*WHAT IS NEEDED*: Tally the lines in the material below that hold the string "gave" and report the tally alone.

*DATA SUPPLIED*:
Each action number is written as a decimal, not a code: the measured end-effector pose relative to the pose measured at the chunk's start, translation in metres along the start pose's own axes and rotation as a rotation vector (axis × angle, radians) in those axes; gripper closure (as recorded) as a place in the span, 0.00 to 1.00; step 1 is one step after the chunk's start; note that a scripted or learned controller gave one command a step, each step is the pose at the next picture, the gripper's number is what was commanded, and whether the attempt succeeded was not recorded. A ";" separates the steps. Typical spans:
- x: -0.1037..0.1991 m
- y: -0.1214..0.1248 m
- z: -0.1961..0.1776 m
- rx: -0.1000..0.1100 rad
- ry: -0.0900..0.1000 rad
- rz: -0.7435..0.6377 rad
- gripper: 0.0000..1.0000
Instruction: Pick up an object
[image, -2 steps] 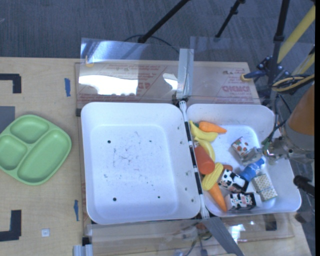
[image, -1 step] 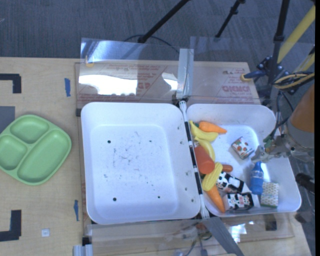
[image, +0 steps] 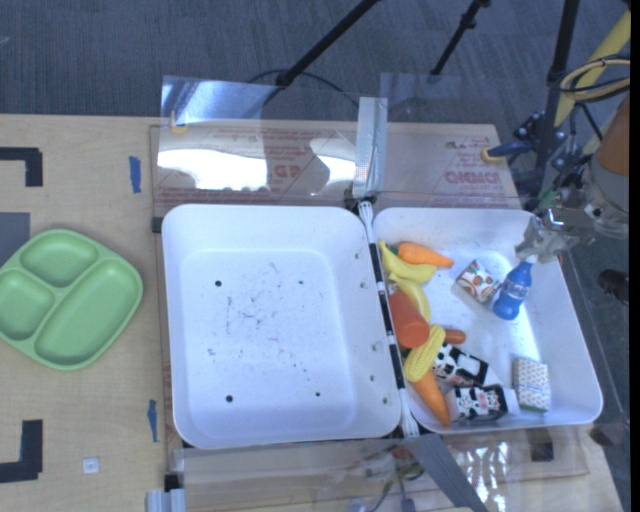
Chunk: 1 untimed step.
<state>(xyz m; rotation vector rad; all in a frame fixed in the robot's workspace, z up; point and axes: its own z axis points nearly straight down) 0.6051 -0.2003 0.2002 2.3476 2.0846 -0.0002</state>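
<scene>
- While the claw (image: 541, 240) hangs over the far right edge of the right bin (image: 583, 352), whether it is open or shut cannot be told, and nothing shows in its grasp.
- Just below and left of the claw stands a small blue bottle (image: 511, 292), the nearest candidate, apart from it.
- Left of the claw lies a small patterned packet (image: 478, 282); farther left, by the divider, bananas (image: 407, 280), carrots (image: 420, 255) and a cow-print carton (image: 462, 368) crowd together.
- Well to the claw's left sit a bare white left bin (image: 200, 250) and a green plate (image: 66, 298) on the counter (image: 80, 180).
- Risk: the upright bottle may tip or skid if struck off-centre; the bin wall nearby could block a clean descent.
</scene>
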 end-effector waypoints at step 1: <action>0.088 -0.004 -0.032 0.000 0.001 0.026 1.00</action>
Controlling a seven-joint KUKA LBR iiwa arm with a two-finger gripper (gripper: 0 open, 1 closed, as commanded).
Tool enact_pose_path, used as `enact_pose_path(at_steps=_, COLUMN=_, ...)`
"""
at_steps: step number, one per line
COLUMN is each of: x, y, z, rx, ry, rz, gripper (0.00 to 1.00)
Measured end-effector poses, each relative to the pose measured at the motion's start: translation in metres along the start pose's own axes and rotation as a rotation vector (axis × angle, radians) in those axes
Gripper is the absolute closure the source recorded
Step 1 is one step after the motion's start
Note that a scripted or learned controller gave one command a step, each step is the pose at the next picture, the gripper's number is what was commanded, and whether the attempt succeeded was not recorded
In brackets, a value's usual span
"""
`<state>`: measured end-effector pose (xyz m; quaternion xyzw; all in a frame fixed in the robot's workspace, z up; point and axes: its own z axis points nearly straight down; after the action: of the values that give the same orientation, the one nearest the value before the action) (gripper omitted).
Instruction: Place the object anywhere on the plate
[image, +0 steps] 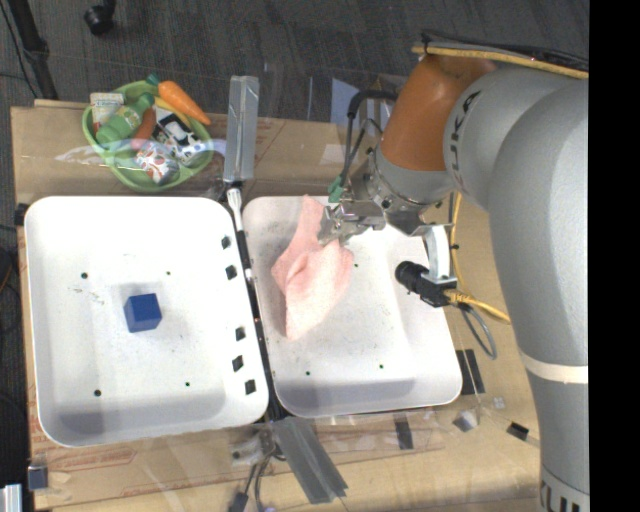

*REPLY TO THE EXERCISE*: 2